Exercise:
Copy out each line of the data that includes the string "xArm".
*** Input for this task ***
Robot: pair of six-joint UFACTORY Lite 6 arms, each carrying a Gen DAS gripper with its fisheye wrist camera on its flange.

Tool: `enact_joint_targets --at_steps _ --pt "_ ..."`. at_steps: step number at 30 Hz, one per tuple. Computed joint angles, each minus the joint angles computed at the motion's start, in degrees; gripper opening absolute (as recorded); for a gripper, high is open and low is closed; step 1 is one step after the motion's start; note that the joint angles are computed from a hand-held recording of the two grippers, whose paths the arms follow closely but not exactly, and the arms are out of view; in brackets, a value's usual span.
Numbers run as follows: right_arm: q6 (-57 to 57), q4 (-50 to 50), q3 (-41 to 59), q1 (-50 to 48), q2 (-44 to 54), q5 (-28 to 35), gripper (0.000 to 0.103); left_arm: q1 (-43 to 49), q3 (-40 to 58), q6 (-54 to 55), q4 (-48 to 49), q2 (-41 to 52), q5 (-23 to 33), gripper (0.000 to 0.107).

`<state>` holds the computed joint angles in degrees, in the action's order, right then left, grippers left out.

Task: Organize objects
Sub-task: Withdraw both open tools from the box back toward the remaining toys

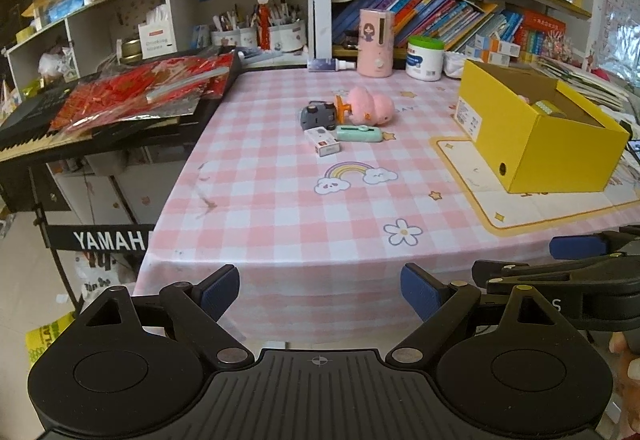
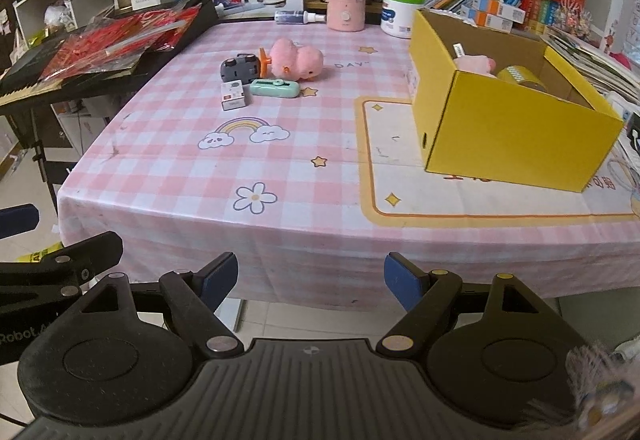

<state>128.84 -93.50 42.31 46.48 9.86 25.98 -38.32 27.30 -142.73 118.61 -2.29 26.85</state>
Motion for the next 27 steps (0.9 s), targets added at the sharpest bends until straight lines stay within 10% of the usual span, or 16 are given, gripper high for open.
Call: enact_joint_targets --at_steps 14,27 --pt "-6.66 -2.24 14.91 -10.04 12.56 -8.29 0.08 8.17 13.73 0.58 4.82 13.49 -4.2 0.09" --pt "-34.81 17.45 34.81 -18.11 25.67 -14.09 0.079 12.39 31.05 9.49 -2.43 26.47 -7.72 0.09"
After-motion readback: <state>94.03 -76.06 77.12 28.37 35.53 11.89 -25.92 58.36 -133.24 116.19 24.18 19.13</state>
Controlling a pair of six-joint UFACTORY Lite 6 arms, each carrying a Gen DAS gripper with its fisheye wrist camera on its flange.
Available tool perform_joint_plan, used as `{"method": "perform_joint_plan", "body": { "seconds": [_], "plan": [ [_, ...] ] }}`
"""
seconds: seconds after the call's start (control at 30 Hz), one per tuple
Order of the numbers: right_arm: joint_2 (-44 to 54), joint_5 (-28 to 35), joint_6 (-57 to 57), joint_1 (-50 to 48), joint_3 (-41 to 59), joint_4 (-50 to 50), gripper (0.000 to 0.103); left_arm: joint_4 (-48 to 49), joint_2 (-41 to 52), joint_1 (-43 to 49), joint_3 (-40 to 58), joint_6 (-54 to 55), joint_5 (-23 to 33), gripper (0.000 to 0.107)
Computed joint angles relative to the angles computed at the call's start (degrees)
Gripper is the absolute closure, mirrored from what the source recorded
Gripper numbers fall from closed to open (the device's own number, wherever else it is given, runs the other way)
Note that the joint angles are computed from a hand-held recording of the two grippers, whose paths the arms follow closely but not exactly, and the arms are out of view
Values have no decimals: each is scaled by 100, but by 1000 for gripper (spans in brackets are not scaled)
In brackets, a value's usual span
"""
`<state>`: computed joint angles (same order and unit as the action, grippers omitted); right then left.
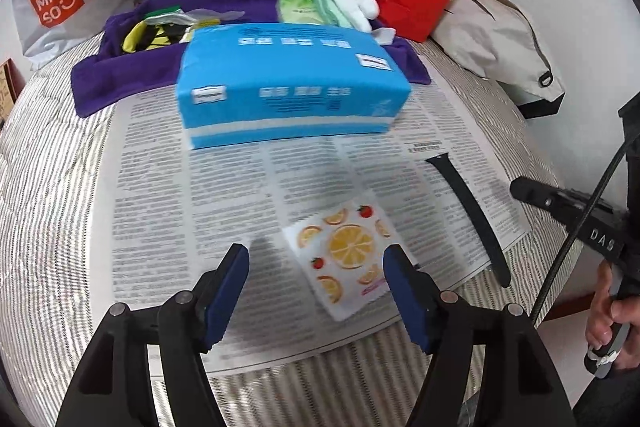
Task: Organize soft objects
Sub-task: 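Close the right tool on the black watch strap while the left tool approaches the orange-print packet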
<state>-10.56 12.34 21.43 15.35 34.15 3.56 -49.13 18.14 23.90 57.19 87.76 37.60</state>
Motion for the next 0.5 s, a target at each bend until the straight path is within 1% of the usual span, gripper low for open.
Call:
{"method": "perform_joint_plan", "body": {
  "seconds": [0.1, 0.3, 0.37, 0.4, 0.5],
  "plan": [
    [-186, 34, -831, -253, -113, 665, 99, -148, -263, -169, -329, 109, -188, 34],
    [-153, 8, -2313, -524, -226, 1901, 99, -289, -455, -539, -793, 203, -743, 32],
    [-59, -14, -3021, -536, -283, 2551, 98, -414, -521, -695, -976, 332, -1049, 29],
    [-6, -17, -3456, -553, -317, 2972, 98, -632, -608, -782, -1131, 587, -1254, 28],
    [118, 9, -4516, -582, -394, 4011, 98, -972, -656, -1018, -1317, 857, -1694, 24]
  ]
}}
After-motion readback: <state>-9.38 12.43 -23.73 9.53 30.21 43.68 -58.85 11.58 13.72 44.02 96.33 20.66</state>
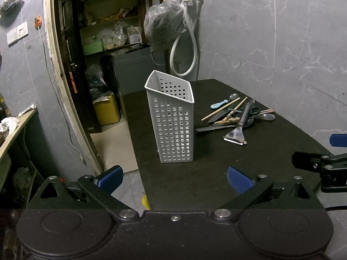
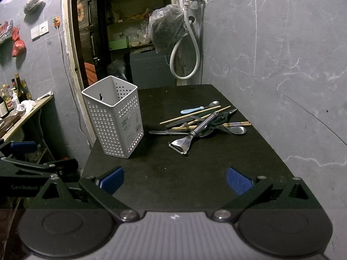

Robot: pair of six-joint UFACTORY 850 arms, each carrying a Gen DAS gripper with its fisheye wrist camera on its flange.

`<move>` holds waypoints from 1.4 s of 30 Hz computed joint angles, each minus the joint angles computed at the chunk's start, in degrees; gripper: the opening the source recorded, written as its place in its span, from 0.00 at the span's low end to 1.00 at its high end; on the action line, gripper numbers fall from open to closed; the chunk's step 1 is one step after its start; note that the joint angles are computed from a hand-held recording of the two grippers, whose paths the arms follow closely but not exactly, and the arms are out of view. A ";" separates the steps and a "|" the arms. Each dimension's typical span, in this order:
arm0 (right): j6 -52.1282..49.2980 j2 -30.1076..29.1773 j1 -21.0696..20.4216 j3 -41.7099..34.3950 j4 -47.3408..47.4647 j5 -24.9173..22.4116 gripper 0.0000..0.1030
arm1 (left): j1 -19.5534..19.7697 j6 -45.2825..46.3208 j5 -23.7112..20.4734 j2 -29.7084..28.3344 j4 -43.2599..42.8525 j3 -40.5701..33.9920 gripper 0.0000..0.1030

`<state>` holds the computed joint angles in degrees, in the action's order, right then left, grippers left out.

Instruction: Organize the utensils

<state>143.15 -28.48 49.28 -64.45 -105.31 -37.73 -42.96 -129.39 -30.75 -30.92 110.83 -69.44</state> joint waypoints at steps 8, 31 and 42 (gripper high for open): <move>-0.08 0.07 0.10 0.02 0.12 -0.05 1.00 | -0.03 0.15 -0.03 -0.04 -0.11 -0.06 0.99; 0.10 -0.16 0.07 -0.15 -0.11 -0.04 1.00 | -0.05 0.36 0.00 -0.03 -0.28 -0.05 0.99; 1.56 0.52 -1.28 1.24 -1.52 1.60 1.00 | 0.24 4.83 2.09 -1.82 -4.36 -2.65 0.99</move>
<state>144.71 -27.95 48.00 -63.21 -106.83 -36.13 -42.72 -124.56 -28.66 -32.74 106.47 -72.09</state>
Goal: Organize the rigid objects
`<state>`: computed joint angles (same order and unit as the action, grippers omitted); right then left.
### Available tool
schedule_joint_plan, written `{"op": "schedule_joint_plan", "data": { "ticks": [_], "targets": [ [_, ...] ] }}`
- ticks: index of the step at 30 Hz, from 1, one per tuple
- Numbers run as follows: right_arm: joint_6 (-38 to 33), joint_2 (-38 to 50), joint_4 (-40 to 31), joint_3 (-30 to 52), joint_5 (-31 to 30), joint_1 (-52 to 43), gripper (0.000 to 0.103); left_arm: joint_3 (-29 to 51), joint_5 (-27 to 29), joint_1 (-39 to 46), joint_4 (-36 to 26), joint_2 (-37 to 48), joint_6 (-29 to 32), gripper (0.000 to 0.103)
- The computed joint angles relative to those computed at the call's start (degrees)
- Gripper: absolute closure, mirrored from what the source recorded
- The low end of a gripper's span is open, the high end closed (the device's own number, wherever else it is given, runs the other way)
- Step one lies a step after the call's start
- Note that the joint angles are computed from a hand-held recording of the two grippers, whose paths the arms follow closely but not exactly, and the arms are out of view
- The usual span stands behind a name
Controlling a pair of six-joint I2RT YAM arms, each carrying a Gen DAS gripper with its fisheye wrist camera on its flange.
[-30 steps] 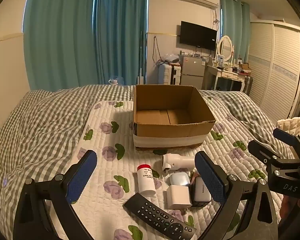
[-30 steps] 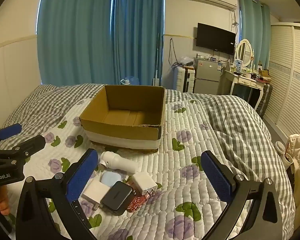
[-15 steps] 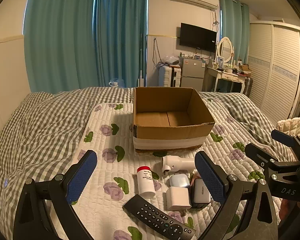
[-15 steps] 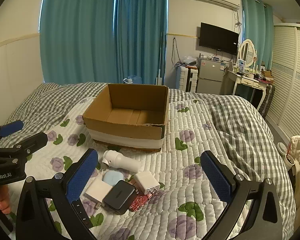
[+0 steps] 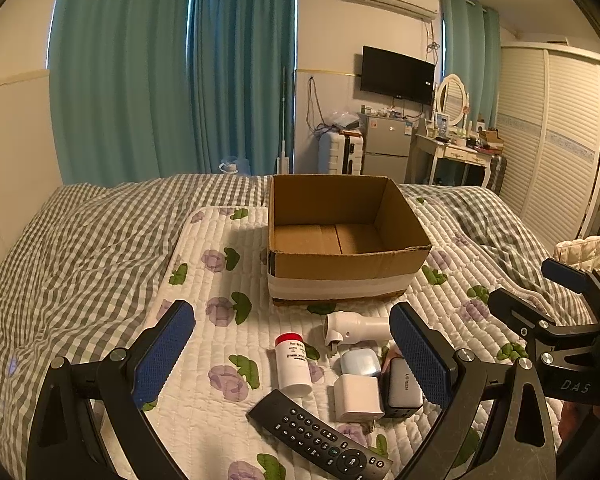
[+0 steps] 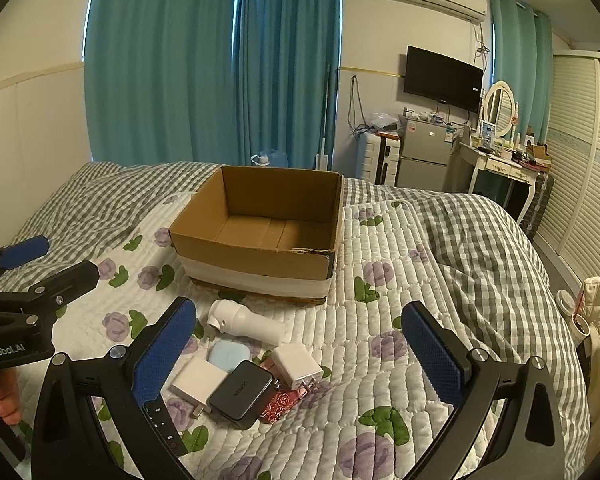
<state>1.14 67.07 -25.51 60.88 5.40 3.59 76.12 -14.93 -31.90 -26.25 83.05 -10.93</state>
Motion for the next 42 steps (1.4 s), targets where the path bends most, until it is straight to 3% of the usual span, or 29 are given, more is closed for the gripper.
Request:
{"op": "schedule_joint_plan", "data": {
  "ticks": [42],
  "targets": [
    [1.00,0.89,-1.78,0.78,0.88,0.28,0.000,-0.96,-0.61,-0.04,-0.04,-0.63,-0.26,0.003]
  ]
}}
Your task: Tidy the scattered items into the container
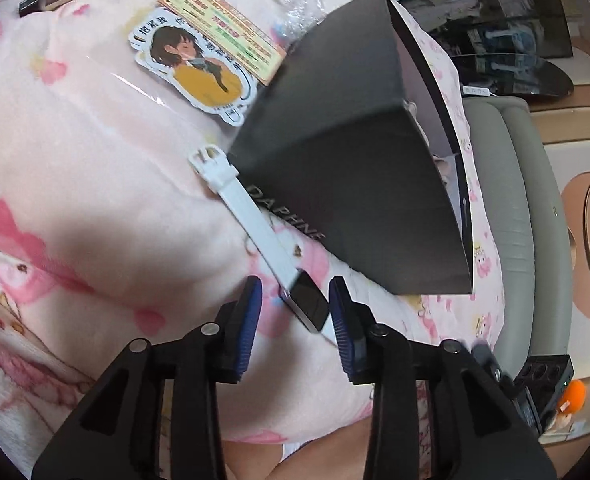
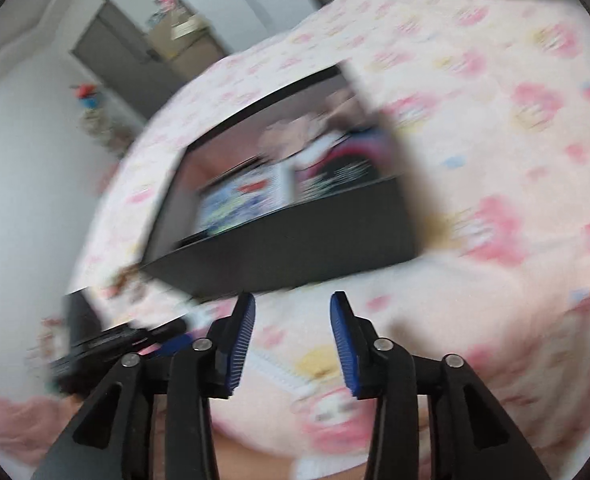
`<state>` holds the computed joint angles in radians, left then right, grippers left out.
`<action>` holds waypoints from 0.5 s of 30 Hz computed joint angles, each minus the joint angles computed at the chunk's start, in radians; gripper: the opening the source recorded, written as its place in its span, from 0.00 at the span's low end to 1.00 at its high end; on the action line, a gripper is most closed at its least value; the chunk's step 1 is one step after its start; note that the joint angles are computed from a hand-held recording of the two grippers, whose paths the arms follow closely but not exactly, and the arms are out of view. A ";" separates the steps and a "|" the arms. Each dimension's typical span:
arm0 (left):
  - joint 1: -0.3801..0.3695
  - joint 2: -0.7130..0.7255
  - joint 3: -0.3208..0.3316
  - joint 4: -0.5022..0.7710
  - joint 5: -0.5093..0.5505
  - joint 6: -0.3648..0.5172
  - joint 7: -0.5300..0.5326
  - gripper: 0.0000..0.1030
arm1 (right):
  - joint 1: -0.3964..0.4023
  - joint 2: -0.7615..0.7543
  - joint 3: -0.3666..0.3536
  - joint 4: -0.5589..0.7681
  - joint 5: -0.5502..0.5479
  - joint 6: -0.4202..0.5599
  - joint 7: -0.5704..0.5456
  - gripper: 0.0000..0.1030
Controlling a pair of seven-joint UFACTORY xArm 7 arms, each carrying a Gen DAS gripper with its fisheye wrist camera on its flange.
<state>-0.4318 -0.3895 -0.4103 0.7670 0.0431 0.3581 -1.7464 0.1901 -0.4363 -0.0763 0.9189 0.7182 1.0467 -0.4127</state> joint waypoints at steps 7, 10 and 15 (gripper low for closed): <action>0.005 0.040 0.027 -0.025 -0.005 -0.064 0.025 0.42 | 0.034 0.124 0.051 0.014 0.053 0.237 0.021 0.36; 0.038 0.032 -0.005 -0.033 0.041 -0.072 0.002 0.15 | 0.032 0.139 0.097 -0.028 0.040 0.139 0.056 0.36; 0.023 0.005 -0.018 -0.031 0.056 -0.056 0.016 0.04 | 0.028 0.131 0.098 -0.055 0.092 -0.006 0.076 0.36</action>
<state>-0.4090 -0.3842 -0.4283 0.7357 0.0996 0.3024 -1.7304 0.2184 -0.3052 0.0220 0.8635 0.8098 1.0411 -0.3369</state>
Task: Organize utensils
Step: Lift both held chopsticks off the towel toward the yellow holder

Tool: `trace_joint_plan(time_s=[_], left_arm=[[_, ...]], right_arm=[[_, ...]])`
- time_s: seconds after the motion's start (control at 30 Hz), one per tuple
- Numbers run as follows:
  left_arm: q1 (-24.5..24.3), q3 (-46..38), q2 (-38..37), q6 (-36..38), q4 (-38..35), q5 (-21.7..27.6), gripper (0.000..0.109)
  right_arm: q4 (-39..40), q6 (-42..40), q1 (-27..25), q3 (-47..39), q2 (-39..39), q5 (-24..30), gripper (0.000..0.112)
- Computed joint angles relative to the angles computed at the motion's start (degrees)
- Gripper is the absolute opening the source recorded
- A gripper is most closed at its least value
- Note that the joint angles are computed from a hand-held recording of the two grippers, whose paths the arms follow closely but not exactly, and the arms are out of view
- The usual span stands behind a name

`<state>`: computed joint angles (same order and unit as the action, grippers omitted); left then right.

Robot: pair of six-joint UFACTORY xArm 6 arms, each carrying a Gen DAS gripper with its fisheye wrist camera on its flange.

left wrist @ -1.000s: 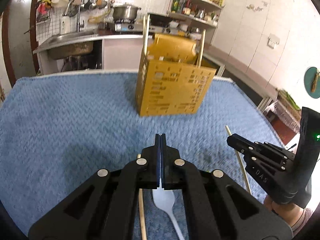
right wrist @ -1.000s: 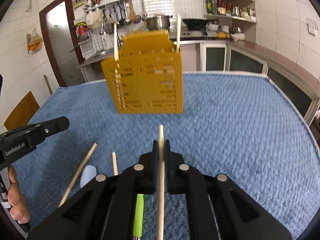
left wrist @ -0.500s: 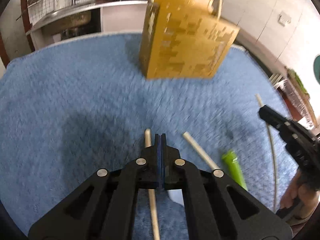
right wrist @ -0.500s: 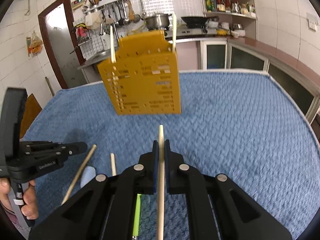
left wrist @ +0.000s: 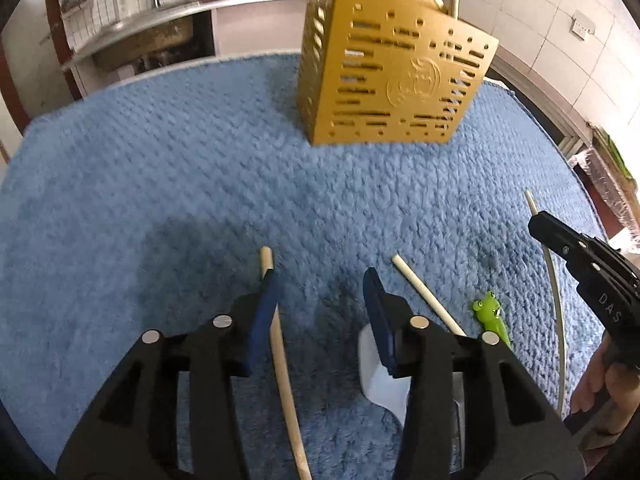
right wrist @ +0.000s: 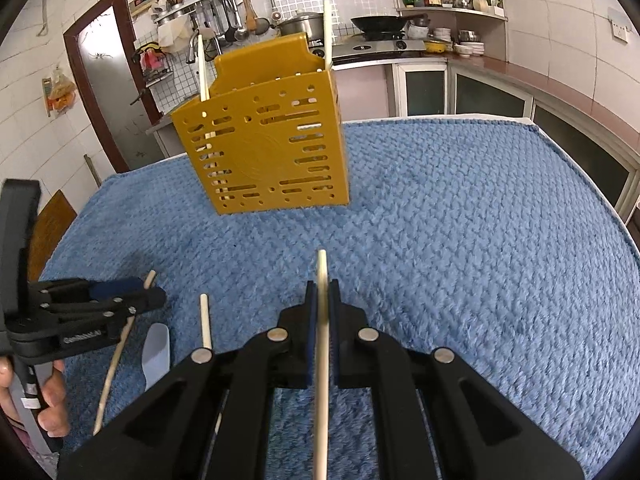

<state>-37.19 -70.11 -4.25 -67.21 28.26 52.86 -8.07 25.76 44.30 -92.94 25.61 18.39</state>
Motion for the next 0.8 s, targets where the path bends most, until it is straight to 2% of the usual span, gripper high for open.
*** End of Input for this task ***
Answer area:
Controlling a pair of seven-joint UFACTORY xArm 7 arms, each carrying a Gen DAS gripper with its fisheye wrist camera on its flange.
Robot: pair of six-joint UFACTORY xArm 6 arms, each carrying a Gen DAS gripper with its fisheye wrist camera on its flange.

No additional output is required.